Work instruction: Work out how many lines of the listing hold the string "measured", then answer with that number and nothing else.

Material for the task:
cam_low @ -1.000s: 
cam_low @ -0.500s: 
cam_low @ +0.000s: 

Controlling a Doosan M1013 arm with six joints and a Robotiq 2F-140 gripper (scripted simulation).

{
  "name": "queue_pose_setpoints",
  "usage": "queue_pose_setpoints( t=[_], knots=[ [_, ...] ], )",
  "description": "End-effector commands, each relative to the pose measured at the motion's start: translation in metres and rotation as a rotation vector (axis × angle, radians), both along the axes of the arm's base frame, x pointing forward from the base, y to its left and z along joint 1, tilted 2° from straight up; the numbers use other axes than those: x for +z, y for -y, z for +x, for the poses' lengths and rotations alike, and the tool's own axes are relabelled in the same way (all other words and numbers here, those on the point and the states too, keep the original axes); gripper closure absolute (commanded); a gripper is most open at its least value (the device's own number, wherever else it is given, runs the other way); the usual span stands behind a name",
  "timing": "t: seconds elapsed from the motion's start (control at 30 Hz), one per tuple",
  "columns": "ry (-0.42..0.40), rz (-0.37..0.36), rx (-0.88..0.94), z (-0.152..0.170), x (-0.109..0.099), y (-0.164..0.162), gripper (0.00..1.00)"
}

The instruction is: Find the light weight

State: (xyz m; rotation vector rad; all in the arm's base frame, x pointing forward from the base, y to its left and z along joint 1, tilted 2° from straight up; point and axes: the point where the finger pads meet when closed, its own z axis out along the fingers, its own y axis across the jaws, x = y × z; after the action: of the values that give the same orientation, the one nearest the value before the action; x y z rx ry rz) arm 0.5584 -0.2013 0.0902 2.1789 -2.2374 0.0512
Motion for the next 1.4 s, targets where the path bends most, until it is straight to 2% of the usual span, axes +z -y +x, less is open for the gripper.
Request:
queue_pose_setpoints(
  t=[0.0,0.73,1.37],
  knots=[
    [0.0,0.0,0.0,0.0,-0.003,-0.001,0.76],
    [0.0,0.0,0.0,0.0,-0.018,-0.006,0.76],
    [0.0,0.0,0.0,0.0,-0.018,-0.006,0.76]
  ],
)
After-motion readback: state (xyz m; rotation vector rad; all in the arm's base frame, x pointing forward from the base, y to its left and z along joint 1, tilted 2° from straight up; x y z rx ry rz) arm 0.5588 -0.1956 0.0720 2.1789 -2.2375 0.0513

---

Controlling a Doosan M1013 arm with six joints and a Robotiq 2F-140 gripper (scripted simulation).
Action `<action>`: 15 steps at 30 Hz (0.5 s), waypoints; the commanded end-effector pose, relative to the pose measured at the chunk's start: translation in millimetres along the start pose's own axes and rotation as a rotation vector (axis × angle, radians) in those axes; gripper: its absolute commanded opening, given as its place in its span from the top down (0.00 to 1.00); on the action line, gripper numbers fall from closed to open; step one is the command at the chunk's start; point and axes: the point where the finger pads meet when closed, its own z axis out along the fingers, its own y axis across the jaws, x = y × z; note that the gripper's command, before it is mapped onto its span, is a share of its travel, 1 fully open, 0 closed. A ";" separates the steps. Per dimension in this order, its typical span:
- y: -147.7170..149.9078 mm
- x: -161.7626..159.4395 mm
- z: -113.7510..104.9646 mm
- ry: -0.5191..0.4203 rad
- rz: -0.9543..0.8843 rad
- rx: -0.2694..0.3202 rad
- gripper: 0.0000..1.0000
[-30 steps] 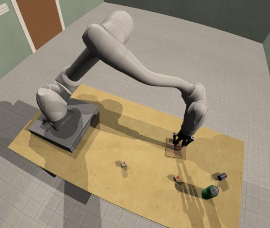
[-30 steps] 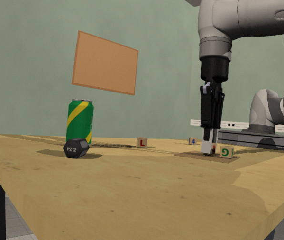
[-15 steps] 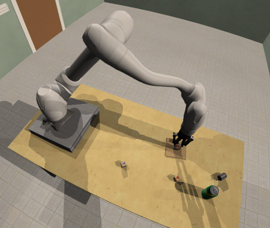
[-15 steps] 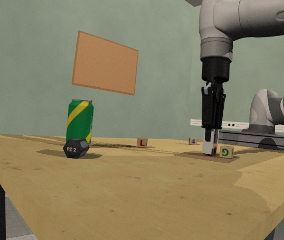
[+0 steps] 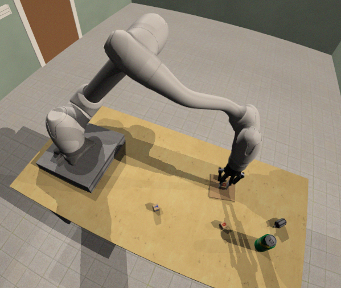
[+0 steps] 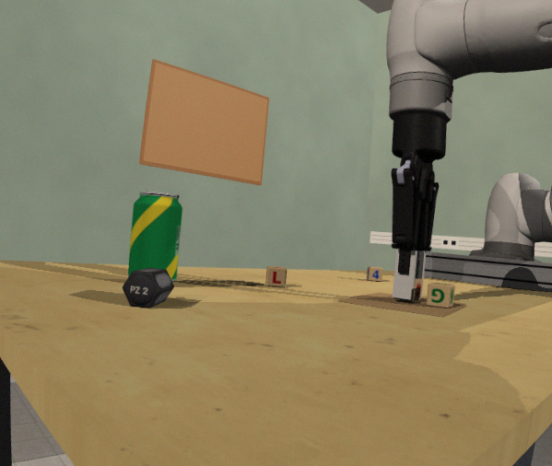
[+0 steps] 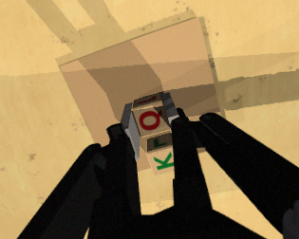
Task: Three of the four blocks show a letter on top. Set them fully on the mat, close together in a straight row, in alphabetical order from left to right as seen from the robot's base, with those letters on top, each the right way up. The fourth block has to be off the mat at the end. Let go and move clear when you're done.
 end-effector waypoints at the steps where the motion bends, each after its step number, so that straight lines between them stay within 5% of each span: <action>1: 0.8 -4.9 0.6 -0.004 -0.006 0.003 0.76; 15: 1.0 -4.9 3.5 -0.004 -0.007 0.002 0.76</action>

Result: 2